In the listing that follows, how many lines include the word "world"? Only the number is wanted.
◇ ◇ ◇ ◇ ◇
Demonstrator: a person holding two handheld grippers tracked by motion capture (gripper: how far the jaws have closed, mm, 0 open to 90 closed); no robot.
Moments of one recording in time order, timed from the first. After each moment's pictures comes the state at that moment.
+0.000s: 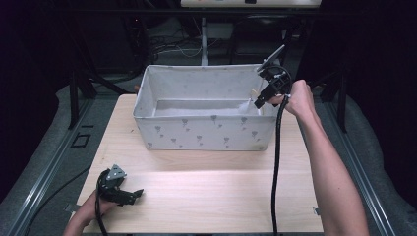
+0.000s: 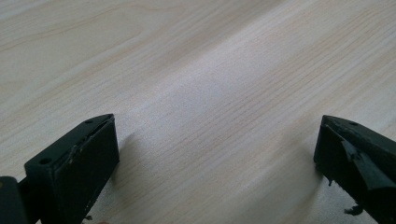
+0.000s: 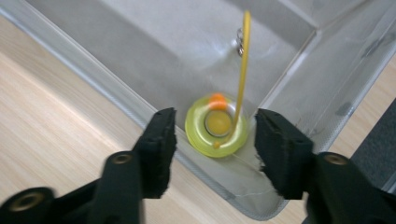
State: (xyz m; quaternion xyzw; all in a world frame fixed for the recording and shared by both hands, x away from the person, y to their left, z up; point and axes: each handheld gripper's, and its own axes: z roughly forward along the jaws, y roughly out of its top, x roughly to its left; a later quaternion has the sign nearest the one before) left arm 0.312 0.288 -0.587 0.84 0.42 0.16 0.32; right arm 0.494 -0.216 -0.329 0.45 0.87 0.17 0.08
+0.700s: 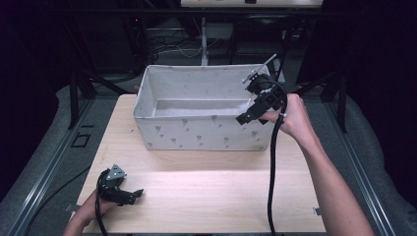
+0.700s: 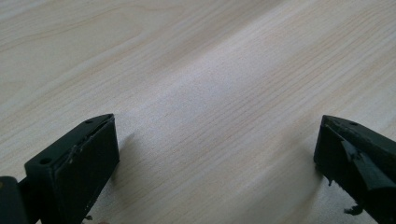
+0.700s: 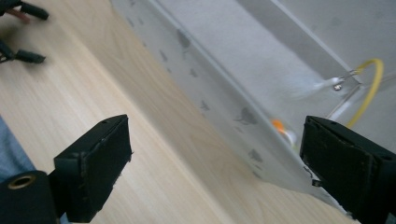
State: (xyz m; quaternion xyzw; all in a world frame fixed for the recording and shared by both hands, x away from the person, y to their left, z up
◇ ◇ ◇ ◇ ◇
RESULT:
2